Collected data:
== == ==

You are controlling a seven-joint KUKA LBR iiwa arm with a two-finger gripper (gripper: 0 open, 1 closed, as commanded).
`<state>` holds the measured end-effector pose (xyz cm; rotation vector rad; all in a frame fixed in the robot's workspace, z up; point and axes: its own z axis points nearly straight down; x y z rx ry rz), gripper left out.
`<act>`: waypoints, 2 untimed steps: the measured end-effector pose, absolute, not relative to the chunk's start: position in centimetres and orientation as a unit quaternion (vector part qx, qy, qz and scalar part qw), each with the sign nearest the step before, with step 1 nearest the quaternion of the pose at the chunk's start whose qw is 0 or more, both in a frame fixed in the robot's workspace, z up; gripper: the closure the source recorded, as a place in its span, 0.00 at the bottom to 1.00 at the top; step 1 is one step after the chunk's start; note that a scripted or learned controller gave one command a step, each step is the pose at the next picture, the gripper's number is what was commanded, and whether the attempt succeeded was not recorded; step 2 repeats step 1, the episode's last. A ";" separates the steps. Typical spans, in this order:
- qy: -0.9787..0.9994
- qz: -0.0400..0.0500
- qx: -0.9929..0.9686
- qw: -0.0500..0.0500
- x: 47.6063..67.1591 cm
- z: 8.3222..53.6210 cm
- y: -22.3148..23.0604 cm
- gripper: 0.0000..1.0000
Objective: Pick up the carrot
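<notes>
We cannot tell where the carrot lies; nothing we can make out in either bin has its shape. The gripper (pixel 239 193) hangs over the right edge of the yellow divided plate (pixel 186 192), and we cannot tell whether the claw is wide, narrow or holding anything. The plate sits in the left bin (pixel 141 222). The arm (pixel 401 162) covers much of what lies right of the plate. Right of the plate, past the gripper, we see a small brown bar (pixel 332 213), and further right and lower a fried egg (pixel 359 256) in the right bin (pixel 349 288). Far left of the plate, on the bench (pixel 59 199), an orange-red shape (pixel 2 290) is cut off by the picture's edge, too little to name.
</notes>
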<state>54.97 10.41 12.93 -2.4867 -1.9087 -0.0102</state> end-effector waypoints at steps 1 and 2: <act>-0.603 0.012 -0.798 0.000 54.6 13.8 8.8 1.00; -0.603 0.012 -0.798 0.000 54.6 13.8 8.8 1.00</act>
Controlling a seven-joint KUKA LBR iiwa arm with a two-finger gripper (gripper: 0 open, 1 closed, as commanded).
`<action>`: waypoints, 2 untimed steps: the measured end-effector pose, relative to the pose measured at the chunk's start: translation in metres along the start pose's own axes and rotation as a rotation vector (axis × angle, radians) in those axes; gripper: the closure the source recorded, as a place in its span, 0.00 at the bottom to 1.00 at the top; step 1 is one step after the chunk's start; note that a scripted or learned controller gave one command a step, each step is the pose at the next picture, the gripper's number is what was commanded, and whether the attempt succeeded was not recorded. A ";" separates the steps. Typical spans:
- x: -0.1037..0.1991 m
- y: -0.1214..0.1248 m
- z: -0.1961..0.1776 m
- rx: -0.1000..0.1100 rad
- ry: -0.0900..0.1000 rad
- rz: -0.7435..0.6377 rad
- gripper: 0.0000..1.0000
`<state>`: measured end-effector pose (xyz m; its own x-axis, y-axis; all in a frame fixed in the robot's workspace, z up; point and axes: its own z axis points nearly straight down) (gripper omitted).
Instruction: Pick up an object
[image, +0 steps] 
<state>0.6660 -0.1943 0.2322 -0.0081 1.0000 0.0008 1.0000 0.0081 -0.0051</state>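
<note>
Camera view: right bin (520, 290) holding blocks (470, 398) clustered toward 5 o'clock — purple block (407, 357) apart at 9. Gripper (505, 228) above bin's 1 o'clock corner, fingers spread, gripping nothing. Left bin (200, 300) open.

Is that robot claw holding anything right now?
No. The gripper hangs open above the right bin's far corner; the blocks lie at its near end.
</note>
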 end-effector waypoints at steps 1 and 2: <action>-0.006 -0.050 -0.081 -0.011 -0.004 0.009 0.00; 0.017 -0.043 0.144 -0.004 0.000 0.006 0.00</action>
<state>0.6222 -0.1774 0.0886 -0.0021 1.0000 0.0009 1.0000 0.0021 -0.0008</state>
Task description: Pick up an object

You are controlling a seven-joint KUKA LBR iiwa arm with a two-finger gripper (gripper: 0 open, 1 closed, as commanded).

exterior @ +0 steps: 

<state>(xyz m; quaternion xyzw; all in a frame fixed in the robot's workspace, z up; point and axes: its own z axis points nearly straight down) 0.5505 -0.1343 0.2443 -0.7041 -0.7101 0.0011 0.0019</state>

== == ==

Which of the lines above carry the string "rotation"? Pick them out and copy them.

`<state>` holds the measured end-effector pose (xyz cm; rotation vector rad; all in a frame fixed in the robot's workspace, z up; point and axes: its own z axis points nearly straight down; x y z rx ry rz), gripper left out.
`<action>`: waypoints, 2 untimed steps: the measured end-effector pose, relative to the pose measured at the chunk's start: translation in metres along the start pose's own axes and rotation as a rotation vector (axis × angle, radians) in those axes; gripper: the closure the source recorded, as a place in its span, 0.00 at the bottom to 1.00 at the top; step 1 is one step after the chunk's start; note that a scripted or learned controller gave one command a step, each step is the pose at the next picture, the gripper's number is what was commanded, and whether the attempt succeeded was not recorded. A ";" separates the steps. Typical spans:

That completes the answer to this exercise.